社会福祉法人法改正案・・・会計監査義務化へ

平成27年4月3日に「社会福祉法等の一部を改正する法律案」が国会に提出されています。
この改正の理由として、以下のような状況があります。

  • ・ 今日の人口減少社会の到来や独居高齢者の増加等による福祉ニーズの高まりにより、高い公益性と非営利性を備えた社会福祉法人の役割の重要性がますます増加している。
  • ・ 経営組織の強化、情報開示の推進、内部留保の位置付けの明確化と福祉サービスへの投下など、社会福祉法人が備えるべき公益性・非営利性を徹底することが求められている。

今回の改正案では、経営組織の強化の観点から、一定規模以上の社会福祉法人に対しては会計監査人の設置が義務付けられています(改正案第37条)。すなわち、公認会計士又は監査法人による会計監査を受けることが必要となります。

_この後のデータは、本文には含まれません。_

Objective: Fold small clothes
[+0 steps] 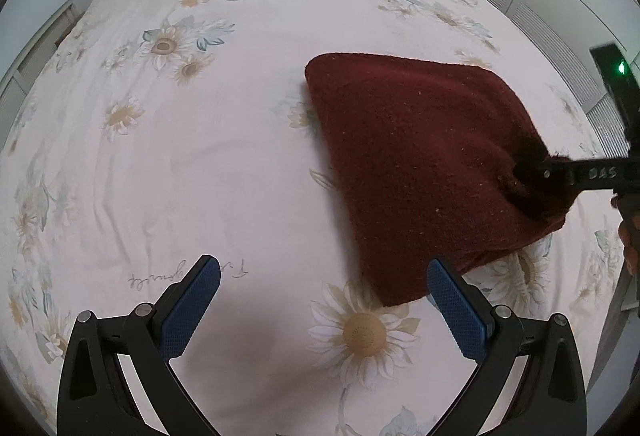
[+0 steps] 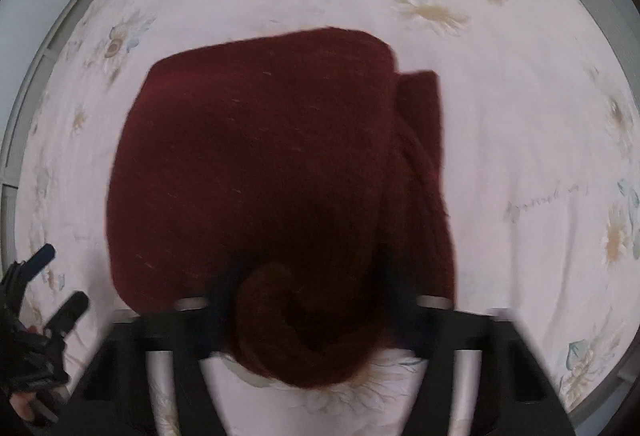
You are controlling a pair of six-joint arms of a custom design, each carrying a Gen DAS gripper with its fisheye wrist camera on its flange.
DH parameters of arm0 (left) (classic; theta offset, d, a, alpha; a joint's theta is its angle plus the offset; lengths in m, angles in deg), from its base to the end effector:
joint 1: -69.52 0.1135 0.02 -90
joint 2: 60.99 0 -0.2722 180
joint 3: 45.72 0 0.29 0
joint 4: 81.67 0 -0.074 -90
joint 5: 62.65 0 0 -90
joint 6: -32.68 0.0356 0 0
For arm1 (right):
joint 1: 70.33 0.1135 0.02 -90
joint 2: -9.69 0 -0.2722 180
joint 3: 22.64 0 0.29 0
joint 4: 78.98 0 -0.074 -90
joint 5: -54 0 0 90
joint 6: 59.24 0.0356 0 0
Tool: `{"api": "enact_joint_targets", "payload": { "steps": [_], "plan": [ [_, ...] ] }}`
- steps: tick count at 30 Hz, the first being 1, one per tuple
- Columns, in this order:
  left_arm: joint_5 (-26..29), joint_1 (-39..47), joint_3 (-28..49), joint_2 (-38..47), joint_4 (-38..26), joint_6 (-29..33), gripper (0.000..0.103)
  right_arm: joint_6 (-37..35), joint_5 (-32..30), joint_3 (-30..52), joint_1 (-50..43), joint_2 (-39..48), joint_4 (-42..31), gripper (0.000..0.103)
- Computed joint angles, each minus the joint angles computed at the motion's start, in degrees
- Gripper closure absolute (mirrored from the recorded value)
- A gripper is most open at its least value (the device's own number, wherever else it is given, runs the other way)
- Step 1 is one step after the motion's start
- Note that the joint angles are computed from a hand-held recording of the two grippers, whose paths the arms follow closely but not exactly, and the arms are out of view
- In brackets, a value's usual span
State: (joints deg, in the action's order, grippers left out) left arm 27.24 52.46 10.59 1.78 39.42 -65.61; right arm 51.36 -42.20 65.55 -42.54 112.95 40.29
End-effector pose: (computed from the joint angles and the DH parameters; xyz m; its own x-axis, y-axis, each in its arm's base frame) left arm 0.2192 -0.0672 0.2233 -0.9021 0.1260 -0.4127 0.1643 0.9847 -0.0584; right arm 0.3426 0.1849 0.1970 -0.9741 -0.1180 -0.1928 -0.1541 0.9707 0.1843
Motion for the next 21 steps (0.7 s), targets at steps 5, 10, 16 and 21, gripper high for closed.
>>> {"api": "enact_joint_targets", "payload": {
  "steps": [5,10,16,21],
  "plan": [
    [0.0,0.1,0.1,0.4,0.4,0.3,0.001,-2.2,0.5,-6.2,-0.7,-5.8,4.0,0.076],
    [0.0,-0.2,0.7,0.7,0.0,0.7,0.001,-2.4,1.7,-9.3,-4.4,-12.2,6.0,0.098],
    [0.3,-0.8,1.0,1.0,0.7,-0.3,0.001,-4.5,0.7,-13.4,-9.7,-16.2,5.5,0.103],
    [0.6,-0.9,1.3,2.0,1.1,-1.0,0.001,-2.1,-0.3,-13.5,-9.3,-14.8,6.3,0.099]
  ]
}}
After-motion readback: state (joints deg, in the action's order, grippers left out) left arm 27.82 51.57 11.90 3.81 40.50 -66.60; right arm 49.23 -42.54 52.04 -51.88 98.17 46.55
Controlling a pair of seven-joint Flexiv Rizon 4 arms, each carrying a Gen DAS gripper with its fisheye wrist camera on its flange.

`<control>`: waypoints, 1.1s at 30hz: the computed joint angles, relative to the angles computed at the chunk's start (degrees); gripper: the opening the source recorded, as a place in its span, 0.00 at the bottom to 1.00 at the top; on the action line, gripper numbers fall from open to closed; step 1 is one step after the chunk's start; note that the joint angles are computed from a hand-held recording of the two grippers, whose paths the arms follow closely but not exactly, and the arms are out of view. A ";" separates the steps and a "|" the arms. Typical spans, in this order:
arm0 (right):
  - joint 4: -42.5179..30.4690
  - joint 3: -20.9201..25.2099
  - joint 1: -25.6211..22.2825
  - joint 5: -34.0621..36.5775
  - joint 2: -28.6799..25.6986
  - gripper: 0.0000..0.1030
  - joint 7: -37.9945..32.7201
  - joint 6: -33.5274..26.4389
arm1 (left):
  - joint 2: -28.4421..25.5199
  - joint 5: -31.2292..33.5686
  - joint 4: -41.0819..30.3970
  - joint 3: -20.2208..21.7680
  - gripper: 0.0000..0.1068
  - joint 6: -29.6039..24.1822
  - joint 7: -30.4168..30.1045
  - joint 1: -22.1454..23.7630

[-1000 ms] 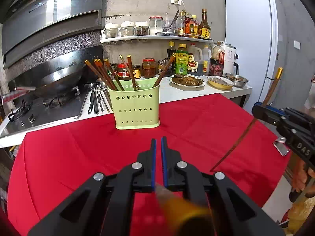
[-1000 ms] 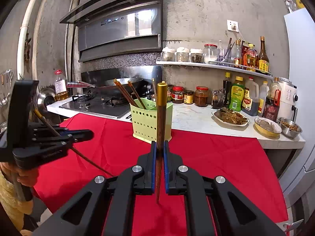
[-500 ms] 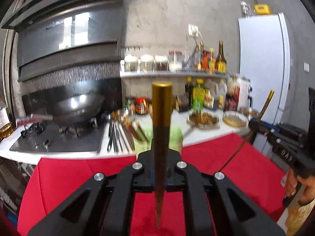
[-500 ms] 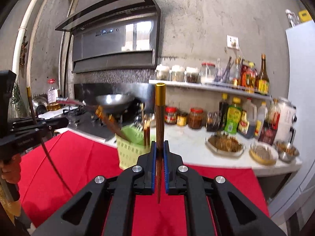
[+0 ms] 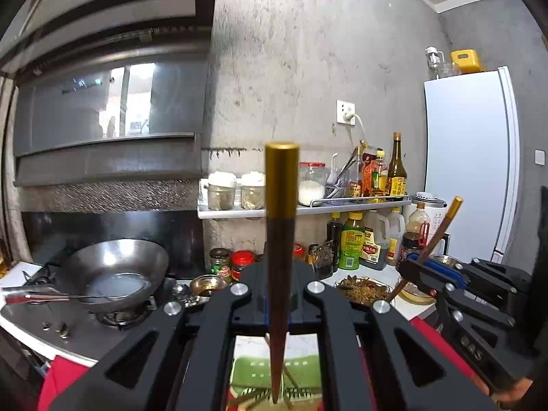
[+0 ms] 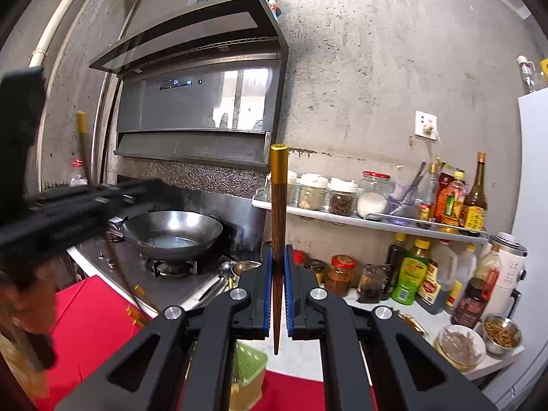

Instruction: Organize utensils

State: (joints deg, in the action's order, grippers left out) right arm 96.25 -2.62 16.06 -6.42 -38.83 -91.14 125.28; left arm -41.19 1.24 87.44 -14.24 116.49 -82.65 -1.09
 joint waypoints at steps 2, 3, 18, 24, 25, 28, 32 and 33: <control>-1.27 1.06 -0.97 -1.58 -1.22 0.07 1.12 -0.76 | -3.00 -0.90 -3.77 0.39 0.04 -1.36 0.83 -0.78; -1.92 1.52 -1.43 -2.59 -1.96 0.07 1.72 -1.39 | -4.71 -2.02 -5.83 1.30 0.04 -2.21 1.48 -1.72; -0.94 3.28 -3.95 -9.16 -3.86 0.28 6.93 -6.67 | -7.12 -3.48 -5.46 -1.98 0.33 -4.88 2.65 1.06; 7.00 -0.71 0.03 -2.07 2.42 0.31 2.43 -1.91 | -0.70 -3.96 1.93 1.51 0.35 -0.24 0.93 -0.49; 8.95 -0.77 0.18 -1.05 3.78 0.31 1.53 -0.93 | 0.95 -4.91 4.17 3.29 0.37 1.12 0.60 -1.64; 14.57 0.90 -1.08 0.09 7.26 0.31 0.26 1.37 | 5.84 -10.19 12.17 9.73 0.40 4.66 0.68 -6.76; 23.08 3.27 -2.87 1.04 10.47 0.34 -0.55 4.57 | 9.31 -21.98 22.99 17.22 0.42 9.09 4.77 -15.64; 24.56 3.75 -3.20 1.00 10.74 0.34 -0.59 5.05 | 9.78 -26.13 25.85 18.61 0.42 9.52 6.59 -18.14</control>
State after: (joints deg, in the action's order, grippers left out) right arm 120.82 1.13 12.86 -5.41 -28.10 -91.73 130.33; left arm -31.42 -24.89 113.29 4.37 126.01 -76.06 -19.24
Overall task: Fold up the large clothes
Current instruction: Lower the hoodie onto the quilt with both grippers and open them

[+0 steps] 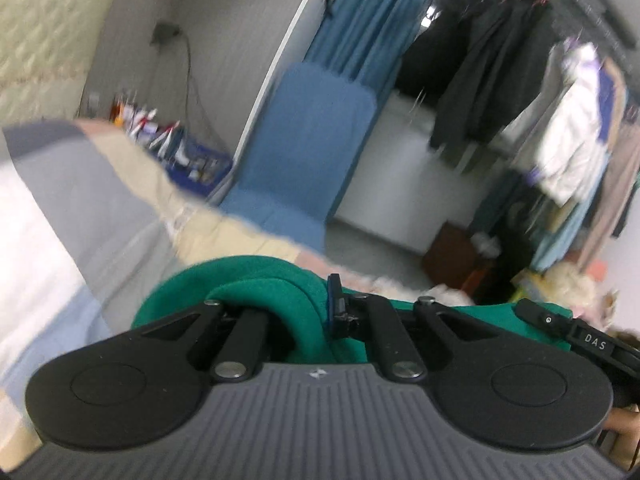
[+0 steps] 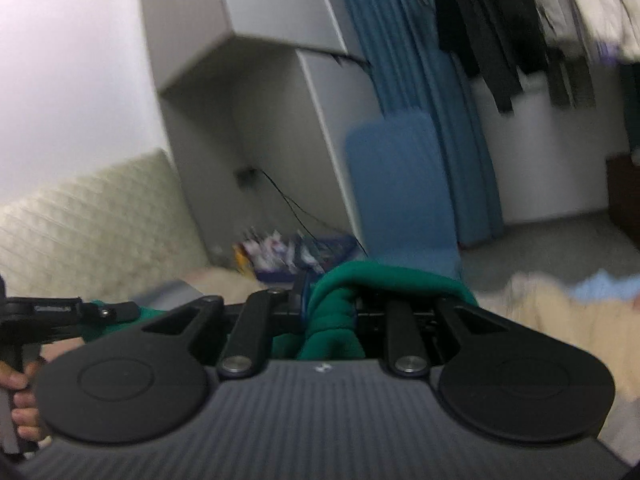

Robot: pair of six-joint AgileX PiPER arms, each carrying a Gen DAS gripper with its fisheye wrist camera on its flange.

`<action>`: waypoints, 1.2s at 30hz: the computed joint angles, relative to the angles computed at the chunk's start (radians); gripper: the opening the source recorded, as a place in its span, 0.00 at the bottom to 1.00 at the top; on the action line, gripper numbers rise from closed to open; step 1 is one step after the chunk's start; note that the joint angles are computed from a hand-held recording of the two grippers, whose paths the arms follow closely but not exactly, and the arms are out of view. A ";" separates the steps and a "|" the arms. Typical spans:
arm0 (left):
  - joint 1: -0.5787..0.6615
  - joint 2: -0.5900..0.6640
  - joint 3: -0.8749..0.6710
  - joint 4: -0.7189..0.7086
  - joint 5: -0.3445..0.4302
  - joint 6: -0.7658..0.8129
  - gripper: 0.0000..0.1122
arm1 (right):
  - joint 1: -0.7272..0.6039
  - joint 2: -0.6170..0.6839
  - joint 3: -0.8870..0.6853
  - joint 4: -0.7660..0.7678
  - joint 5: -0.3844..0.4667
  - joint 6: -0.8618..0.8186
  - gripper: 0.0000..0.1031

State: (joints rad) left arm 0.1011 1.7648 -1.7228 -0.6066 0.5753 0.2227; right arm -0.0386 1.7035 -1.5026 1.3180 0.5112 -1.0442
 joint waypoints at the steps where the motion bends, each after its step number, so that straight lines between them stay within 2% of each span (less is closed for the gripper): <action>1: -0.003 0.040 0.004 -0.006 -0.020 0.020 0.08 | 0.019 0.043 0.012 0.045 -0.038 -0.061 0.22; 4: -0.016 0.166 -0.021 -0.003 -0.071 0.051 0.08 | 0.063 0.138 0.036 0.175 -0.123 -0.233 0.22; 8: -0.029 0.290 -0.085 0.055 -0.103 0.027 0.09 | 0.096 0.245 -0.018 0.100 -0.182 -0.178 0.23; 10: -0.034 0.337 -0.153 0.127 -0.070 -0.056 0.09 | 0.112 0.264 -0.003 0.075 -0.210 -0.158 0.24; 12: -0.040 0.367 -0.195 0.172 -0.046 -0.104 0.10 | 0.127 0.294 -0.018 -0.027 -0.231 -0.071 0.24; 13: -0.047 0.353 -0.197 0.207 -0.035 -0.135 0.11 | 0.132 0.292 0.004 -0.018 -0.243 -0.083 0.24; 14: -0.051 0.347 -0.206 0.241 -0.020 -0.163 0.16 | 0.135 0.288 0.011 -0.004 -0.248 -0.092 0.25; 16: -0.060 0.306 -0.195 0.294 0.019 -0.216 0.32 | 0.134 0.293 -0.011 -0.054 -0.242 -0.033 0.28; 17: -0.064 0.269 -0.172 0.302 0.039 -0.231 0.46 | 0.134 0.282 -0.008 -0.086 -0.235 0.009 0.37; 18: -0.067 0.242 -0.159 0.314 0.060 -0.249 0.51 | 0.131 0.266 -0.001 -0.108 -0.222 0.039 0.43; 19: -0.068 0.226 -0.143 0.315 0.063 -0.250 0.55 | 0.127 0.248 0.013 -0.093 -0.207 0.029 0.56; 20: -0.074 0.170 -0.116 0.330 0.106 -0.268 0.55 | 0.122 0.223 0.040 -0.042 -0.194 -0.021 0.63; 22: -0.076 0.103 -0.054 0.336 0.113 -0.277 0.55 | 0.108 0.155 0.107 -0.009 -0.173 -0.058 0.67; 26: -0.078 -0.090 0.121 0.352 0.099 -0.284 0.55 | 0.078 -0.004 0.248 0.042 -0.128 -0.093 0.67; 29: -0.104 -0.263 0.234 0.439 0.126 -0.334 0.55 | 0.064 -0.166 0.373 0.021 -0.130 -0.090 0.67; 31: -0.106 -0.361 0.284 0.442 0.167 -0.354 0.55 | 0.053 -0.271 0.437 -0.054 -0.131 -0.003 0.67; 34: -0.124 -0.516 0.331 0.467 0.265 -0.395 0.55 | 0.017 -0.441 0.520 -0.169 -0.080 0.131 0.67; 36: -0.145 -0.621 0.359 0.484 0.341 -0.433 0.55 | 0.007 -0.555 0.558 -0.297 -0.049 0.267 0.67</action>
State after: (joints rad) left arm -0.0439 1.1440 -1.3639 -0.1230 0.9160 -0.2101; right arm -0.0319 1.1487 -0.9449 1.0210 0.4626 -0.7769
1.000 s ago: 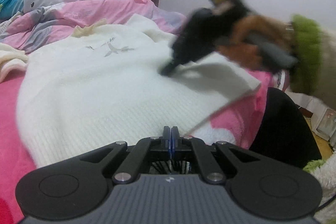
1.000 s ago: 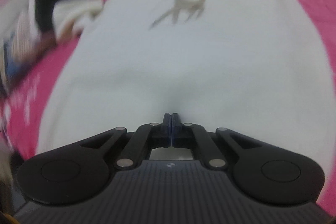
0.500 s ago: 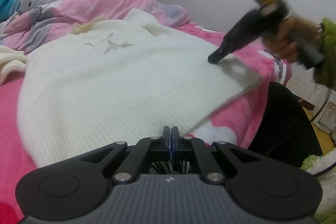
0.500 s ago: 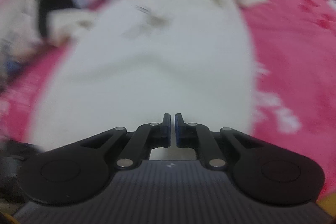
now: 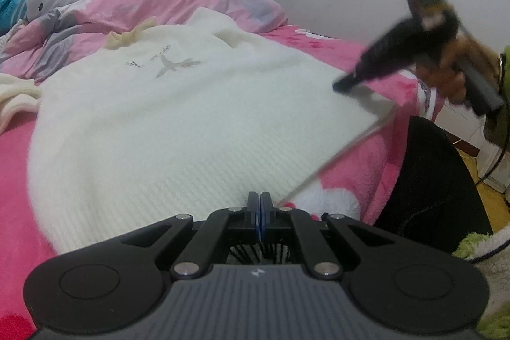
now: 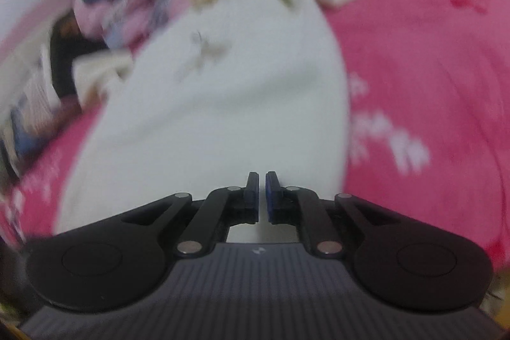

ここで、一定規模以上とは、以下の要件のいずれかに該当する法人となる見込みです。

  • ・ 収益(事業活動計算書におけるサービス活動収益)が10億円以上の法人
  • ・ 負債(貸借対照表における負債)が20億円以上の法人

改正案が成立すると、平成29年4月1日から施行されますので、平成29年度の予算策定に向けて、平成28年度中には会計監査人設置に向けた準備を進めておかれる必要があるかと思われます。